Entretanto, o que devemos ter em mente é que, com todas essas adversidades no ensino de
línguas, ainda podemos fazer algo objetivando a melhora do mesmo. Um primeiro passo
para isso, com certeza, está no material que o professor usa em sala de aula. Como
professor que fui de língua inglesa em escolas públicas, também tive que confeccionar
meu próprio material didático que era feito a partir de vários “recortes” de livros didáticos
mais atividades criadas por mim mesmo, formando uma apostila, que era fotocopiada
pelos alunos. Quase todos os alunos possuíam a apostila, que continha o que iria ser
trabalhado no ano letivo completo, dividida em quatro bimestres.
Com o uso de um material fotocopiado, o aluno tinha a chance de trabalhar
também com o não verbal, de entrar em contato com diferentes gêneros textuais (mesmo que
muitos deles ainda não autênticos), jogos e músicas.
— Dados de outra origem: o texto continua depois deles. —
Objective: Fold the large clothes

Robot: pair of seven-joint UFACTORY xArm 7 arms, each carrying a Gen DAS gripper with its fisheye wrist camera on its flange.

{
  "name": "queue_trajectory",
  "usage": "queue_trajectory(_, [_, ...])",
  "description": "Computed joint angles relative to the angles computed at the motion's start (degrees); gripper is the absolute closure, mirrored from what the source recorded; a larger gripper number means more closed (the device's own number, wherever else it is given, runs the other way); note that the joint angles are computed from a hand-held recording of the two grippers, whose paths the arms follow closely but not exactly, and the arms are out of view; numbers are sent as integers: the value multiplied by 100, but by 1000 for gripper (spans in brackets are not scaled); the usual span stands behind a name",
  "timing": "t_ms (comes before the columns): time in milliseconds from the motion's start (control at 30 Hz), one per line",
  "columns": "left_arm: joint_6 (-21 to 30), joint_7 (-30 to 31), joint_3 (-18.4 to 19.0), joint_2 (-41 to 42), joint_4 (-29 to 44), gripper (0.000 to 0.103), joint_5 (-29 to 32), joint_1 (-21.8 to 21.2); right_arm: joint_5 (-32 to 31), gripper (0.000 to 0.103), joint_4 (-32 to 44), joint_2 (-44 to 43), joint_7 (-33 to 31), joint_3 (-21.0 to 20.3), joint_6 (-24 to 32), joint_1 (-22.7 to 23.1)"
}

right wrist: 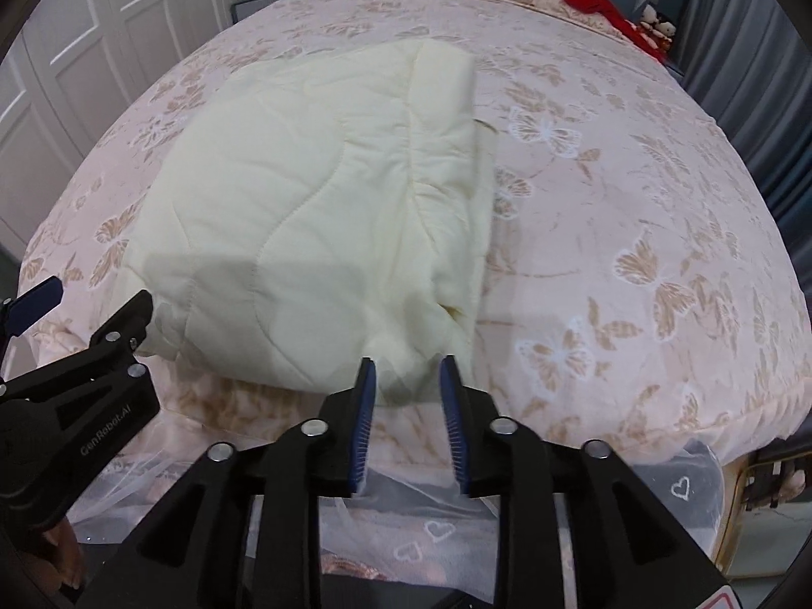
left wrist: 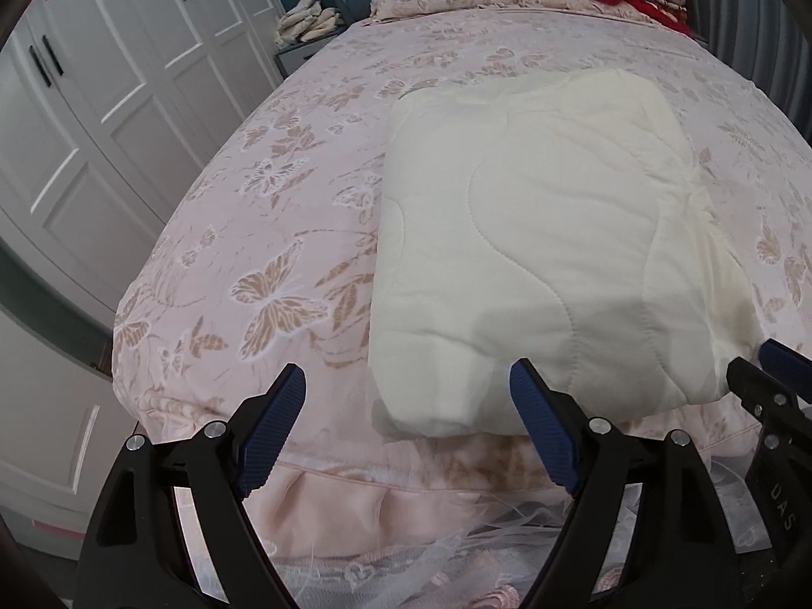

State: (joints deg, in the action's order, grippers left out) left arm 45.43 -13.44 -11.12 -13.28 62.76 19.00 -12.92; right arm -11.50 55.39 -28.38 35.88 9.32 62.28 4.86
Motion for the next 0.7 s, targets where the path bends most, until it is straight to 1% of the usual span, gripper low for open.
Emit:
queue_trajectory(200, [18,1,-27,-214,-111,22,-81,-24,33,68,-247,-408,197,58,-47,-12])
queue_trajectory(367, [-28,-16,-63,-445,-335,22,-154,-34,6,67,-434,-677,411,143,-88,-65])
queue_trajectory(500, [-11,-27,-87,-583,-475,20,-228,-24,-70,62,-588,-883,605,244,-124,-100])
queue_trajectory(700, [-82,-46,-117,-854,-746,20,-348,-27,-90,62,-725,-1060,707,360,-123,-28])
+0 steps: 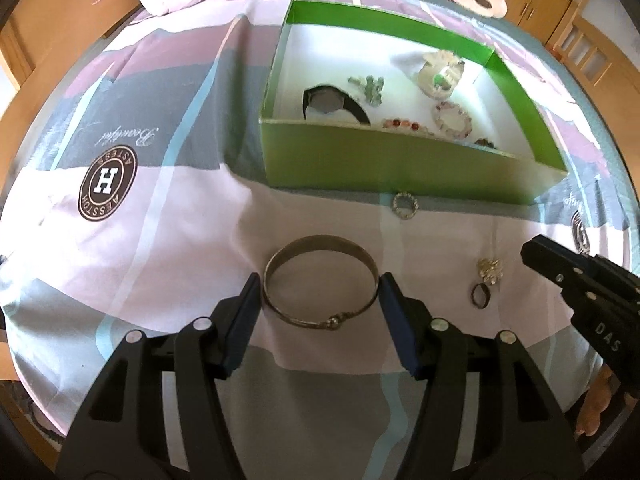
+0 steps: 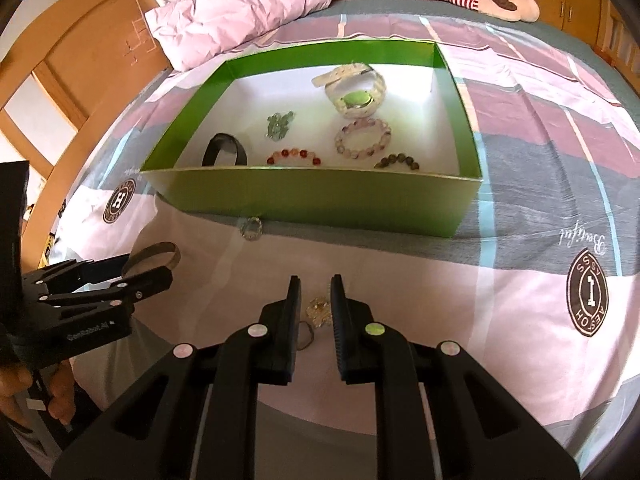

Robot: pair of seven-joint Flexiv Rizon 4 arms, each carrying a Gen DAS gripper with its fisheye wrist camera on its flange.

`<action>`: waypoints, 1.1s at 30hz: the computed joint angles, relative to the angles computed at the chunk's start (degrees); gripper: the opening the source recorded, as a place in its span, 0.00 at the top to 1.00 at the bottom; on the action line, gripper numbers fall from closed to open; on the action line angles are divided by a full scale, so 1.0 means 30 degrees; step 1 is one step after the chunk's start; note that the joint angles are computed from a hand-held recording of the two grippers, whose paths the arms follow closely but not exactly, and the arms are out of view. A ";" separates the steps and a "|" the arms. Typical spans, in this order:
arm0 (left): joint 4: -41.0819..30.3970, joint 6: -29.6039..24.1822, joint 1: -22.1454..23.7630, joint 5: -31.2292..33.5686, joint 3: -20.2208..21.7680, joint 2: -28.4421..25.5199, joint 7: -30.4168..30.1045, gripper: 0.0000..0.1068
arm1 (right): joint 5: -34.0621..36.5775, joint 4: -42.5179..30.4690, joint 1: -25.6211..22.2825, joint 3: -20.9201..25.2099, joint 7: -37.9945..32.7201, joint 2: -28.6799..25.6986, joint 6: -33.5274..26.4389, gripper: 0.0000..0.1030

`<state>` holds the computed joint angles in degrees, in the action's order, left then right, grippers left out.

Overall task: Organize jewelry
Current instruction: 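Close the left tool on the silver bangle while the right tool holds the gold ring, then carry the silver bangle and gold ring over the green box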

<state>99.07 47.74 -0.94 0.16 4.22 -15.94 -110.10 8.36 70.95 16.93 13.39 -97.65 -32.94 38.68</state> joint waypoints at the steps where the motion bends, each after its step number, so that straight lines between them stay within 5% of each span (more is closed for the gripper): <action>1: 0.0084 0.0061 0.0015 -0.0028 -0.0004 0.0047 0.0047 0.43 | -0.0194 -0.0071 0.0086 -0.0054 -0.0002 -0.0070 -0.0335 0.84; 5: -0.0203 -0.0826 0.0016 0.0017 0.0006 -0.0168 -0.0013 0.43 | -0.0873 0.0084 0.0464 -0.0308 0.0312 -0.0290 -0.1186 0.75; 10: 0.0022 -0.2434 0.0248 -0.0683 -0.0021 0.0063 -0.0148 0.44 | -0.1545 0.0285 0.0771 -0.0481 0.0550 -0.0538 -0.1252 0.75; 14: 0.1741 0.0161 0.0916 -0.1910 0.0248 0.1707 0.0195 0.32 | -0.1772 0.0568 0.0824 -0.0380 0.0312 -0.0436 -0.0948 0.83; 18: 0.2187 0.0810 0.1380 -0.2851 0.0063 0.1962 0.0798 0.30 | -0.1647 0.0624 0.0767 -0.0284 0.0155 -0.0335 -0.0570 0.83; 27: -0.0428 -0.1366 0.0197 -0.0406 -0.0310 -0.0298 0.1695 0.28 | -0.1612 0.0455 0.0696 -0.0353 0.0411 -0.0403 -0.1146 0.83; 32: -0.0905 -0.2463 0.0310 -0.1030 -0.0324 -0.1219 0.1690 0.28 | -0.1626 0.0411 0.0718 -0.0346 0.0412 -0.0389 -0.1267 0.83; 33: -0.1002 -0.2617 0.0270 -0.0912 -0.0229 -0.1297 0.1564 0.39 | -0.1630 0.0432 0.0730 -0.0346 0.0428 -0.0357 -0.1278 0.83</action>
<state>96.07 39.89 -0.13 -2.57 3.53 -19.83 -105.41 3.47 72.25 19.12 12.36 -96.37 -34.01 34.84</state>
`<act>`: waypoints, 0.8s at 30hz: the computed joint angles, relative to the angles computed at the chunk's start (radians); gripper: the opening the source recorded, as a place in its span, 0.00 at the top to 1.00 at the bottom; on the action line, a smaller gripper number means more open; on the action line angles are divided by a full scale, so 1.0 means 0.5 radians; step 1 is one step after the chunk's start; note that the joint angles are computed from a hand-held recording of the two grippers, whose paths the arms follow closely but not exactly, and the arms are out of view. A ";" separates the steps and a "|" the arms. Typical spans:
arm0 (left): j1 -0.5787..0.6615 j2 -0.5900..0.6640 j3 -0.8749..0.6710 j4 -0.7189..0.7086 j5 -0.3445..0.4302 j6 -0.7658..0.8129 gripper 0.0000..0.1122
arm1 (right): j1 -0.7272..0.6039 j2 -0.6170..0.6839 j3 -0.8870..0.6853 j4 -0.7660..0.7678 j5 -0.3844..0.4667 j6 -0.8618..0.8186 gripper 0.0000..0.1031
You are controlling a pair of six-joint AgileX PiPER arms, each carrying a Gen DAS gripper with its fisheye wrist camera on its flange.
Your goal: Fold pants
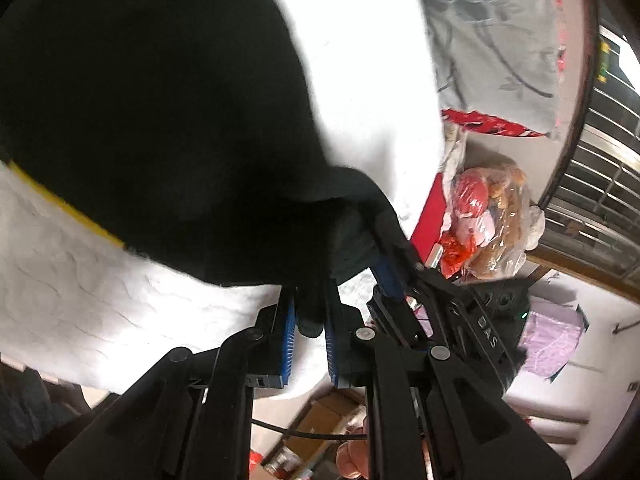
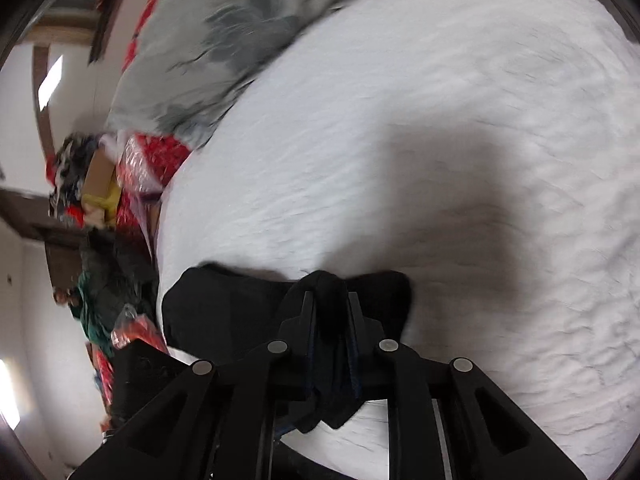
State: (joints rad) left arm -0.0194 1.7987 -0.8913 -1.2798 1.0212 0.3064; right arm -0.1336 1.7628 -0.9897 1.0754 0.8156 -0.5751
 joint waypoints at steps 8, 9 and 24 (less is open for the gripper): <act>-0.030 -0.012 -0.008 0.022 -0.014 -0.040 0.91 | -0.400 0.138 0.239 0.429 0.223 -0.480 0.36; -0.032 -0.009 -0.011 0.022 -0.017 -0.049 0.91 | -0.389 0.194 0.222 0.471 0.245 -0.509 0.36; -0.025 -0.065 -0.053 0.010 0.041 -0.090 0.91 | -0.068 0.048 0.025 0.250 0.137 -0.299 0.89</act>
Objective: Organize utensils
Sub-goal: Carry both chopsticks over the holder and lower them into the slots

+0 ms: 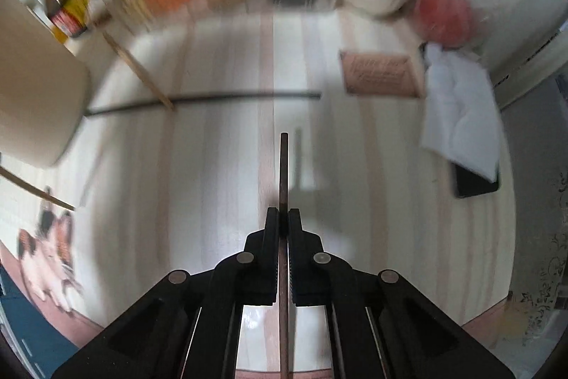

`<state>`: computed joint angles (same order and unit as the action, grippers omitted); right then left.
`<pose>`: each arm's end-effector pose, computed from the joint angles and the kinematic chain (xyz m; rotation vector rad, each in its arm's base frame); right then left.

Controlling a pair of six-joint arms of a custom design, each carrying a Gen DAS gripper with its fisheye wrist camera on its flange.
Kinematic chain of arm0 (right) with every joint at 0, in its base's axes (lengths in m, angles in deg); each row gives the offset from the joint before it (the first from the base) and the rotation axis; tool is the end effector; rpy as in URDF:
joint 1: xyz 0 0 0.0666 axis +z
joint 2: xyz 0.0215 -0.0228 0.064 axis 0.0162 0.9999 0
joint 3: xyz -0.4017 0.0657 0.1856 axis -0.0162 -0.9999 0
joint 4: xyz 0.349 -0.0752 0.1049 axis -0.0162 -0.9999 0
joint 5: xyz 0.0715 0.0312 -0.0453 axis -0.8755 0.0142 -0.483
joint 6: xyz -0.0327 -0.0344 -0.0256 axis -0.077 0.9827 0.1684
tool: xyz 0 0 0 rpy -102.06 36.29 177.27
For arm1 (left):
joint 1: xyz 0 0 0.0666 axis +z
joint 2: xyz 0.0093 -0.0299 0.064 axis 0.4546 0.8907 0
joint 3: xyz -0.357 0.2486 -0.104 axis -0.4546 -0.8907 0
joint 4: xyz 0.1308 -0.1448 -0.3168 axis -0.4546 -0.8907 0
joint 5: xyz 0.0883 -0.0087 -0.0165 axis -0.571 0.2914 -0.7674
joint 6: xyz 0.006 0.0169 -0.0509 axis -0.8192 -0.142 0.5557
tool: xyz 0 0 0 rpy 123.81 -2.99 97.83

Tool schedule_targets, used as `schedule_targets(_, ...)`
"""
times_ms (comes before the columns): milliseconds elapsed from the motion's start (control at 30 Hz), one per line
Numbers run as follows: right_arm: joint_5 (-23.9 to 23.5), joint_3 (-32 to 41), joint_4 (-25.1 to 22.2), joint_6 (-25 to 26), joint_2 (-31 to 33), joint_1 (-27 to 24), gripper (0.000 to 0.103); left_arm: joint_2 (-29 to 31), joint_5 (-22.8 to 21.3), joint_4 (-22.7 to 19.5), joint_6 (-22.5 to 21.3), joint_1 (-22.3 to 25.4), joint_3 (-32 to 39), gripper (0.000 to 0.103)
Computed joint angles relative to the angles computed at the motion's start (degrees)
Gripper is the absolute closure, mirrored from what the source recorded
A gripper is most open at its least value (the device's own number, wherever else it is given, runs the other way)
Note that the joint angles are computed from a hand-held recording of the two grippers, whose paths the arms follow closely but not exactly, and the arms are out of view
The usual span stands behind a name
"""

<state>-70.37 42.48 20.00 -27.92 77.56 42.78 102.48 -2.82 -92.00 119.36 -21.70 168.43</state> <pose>0.3681 0.3220 0.3424 -0.1331 2.8577 0.0495 0.2907 -0.3027 0.5163 -0.1456 2.4439 0.0845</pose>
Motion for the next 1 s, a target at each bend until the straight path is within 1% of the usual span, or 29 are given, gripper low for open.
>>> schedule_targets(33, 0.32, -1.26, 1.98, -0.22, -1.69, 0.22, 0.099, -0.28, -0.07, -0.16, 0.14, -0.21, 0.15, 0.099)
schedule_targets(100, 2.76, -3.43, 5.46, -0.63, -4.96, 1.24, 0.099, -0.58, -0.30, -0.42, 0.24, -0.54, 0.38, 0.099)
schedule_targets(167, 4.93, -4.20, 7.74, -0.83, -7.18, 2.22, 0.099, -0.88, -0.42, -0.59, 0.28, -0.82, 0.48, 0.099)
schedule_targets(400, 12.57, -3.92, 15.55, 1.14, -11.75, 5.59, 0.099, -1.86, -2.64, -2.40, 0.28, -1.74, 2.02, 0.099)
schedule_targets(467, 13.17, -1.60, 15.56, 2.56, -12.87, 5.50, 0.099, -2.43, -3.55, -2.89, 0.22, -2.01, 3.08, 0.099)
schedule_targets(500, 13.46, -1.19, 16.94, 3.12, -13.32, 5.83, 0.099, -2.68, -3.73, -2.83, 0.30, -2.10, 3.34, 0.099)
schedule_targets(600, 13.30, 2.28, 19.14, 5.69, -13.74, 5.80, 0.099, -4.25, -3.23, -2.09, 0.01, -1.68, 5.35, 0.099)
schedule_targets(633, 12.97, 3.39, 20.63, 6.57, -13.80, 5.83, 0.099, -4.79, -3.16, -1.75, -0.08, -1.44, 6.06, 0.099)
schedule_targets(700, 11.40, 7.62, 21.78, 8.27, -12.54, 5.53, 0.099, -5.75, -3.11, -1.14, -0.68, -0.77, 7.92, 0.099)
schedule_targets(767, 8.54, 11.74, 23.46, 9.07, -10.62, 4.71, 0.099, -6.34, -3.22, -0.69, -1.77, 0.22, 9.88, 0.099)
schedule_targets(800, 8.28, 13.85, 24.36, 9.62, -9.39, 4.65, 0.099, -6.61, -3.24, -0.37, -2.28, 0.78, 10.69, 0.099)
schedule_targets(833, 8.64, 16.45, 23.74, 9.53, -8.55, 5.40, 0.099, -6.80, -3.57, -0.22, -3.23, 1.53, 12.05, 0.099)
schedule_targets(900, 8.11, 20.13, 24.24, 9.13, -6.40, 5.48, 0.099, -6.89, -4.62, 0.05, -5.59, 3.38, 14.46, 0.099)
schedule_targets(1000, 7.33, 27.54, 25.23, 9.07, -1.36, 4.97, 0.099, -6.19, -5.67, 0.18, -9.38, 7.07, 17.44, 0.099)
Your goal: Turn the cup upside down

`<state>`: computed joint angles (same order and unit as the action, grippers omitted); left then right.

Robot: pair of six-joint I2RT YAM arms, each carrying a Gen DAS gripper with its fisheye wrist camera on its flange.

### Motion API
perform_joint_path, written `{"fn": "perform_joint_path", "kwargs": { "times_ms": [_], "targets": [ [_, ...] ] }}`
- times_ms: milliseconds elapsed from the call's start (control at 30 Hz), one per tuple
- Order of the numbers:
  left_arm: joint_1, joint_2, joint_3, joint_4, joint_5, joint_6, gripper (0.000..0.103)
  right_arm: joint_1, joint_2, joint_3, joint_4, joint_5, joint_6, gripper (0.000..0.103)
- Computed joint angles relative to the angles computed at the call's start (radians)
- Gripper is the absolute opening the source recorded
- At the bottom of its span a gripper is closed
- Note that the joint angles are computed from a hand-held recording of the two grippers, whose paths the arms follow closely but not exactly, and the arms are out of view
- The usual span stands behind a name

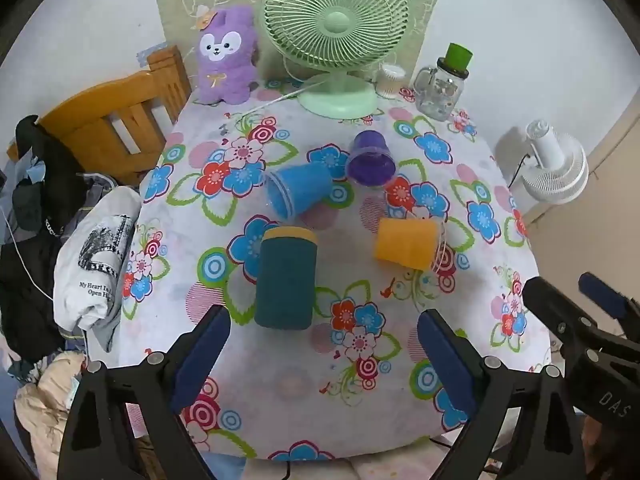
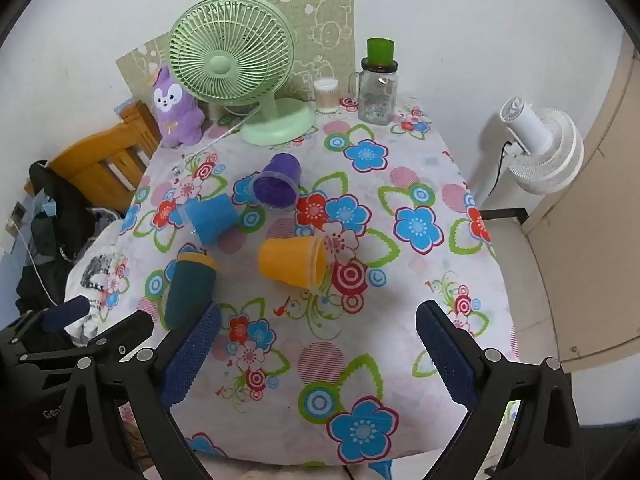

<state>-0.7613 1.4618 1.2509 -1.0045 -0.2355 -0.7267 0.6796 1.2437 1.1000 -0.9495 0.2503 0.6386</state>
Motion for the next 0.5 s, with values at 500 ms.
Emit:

O material em especifico da 8a série era totalmente voltado para a leitura
(gêneros e estratégias de leituras), porém, confesso, que nas séries anteriores o material ainda
realizava um trabalho muito voltado para o tradicional, com gramática e vocabulário
explícitos, o que também não quer dizer que não houvesse espaço para um trabalho com a
gramática reflexiva.
Trabalhar com o material “confeccionado” por mim, dava-me mais segurança
em sala de aula, além do que, eu podia experimentar novas atividades e formas de trabalhar
com gramática e texto, o que não funcionava num ano letivo não entrava mais na apostila no
ano seguinte.
Apesar de a apostila ser uma versão ‘amadora” de um LD, essa era uma das
saídas encontradas para que o aluno pudesse ter mais acesso a outras linguagens e mais
textos, uma vez que sem ela, ficaria quase impossível trabalhar uma quantidade de textos
satisfatória num bimestre ou ainda trabalhar determinados gêneros que dependem muito do
seu layout.
Por fim, gostaria de apontar, mais uma vez, a necessidade de haver uma
avaliação contínua dos livros de língua inglesa para que os professores possam ter acesso a
um material de melhor qualidade. Aliado a isso, poder-se ter com mais freqüência, por parte
das universidades públicas ou através de programas do governo federal, projetos que visem à
confecção de material didático junto a professores de escolas públicas, no qual eles possam
analisar criticamente os LD e preparar seu próprio material, objetivando sua independência
na criação de um material que não venha apenas a repetir o que se encontram em livros
didáticos, mas também possam, a partir de sua realidade e da realidade do aluno-cidadão,
mudar uma prática que há séculos persiste em não mudar.
Analisar o material de professores de escolas públicas, que não dispõem de
um livro-texto para utilização em sala de aula, serviu para que pudéssemos ter uma idéia de
como anda o ensino de língua inglesa nas escolas públicas de uma cidade como Campina
Grande (PB), apesar do número limitado de participantes da pesquisa.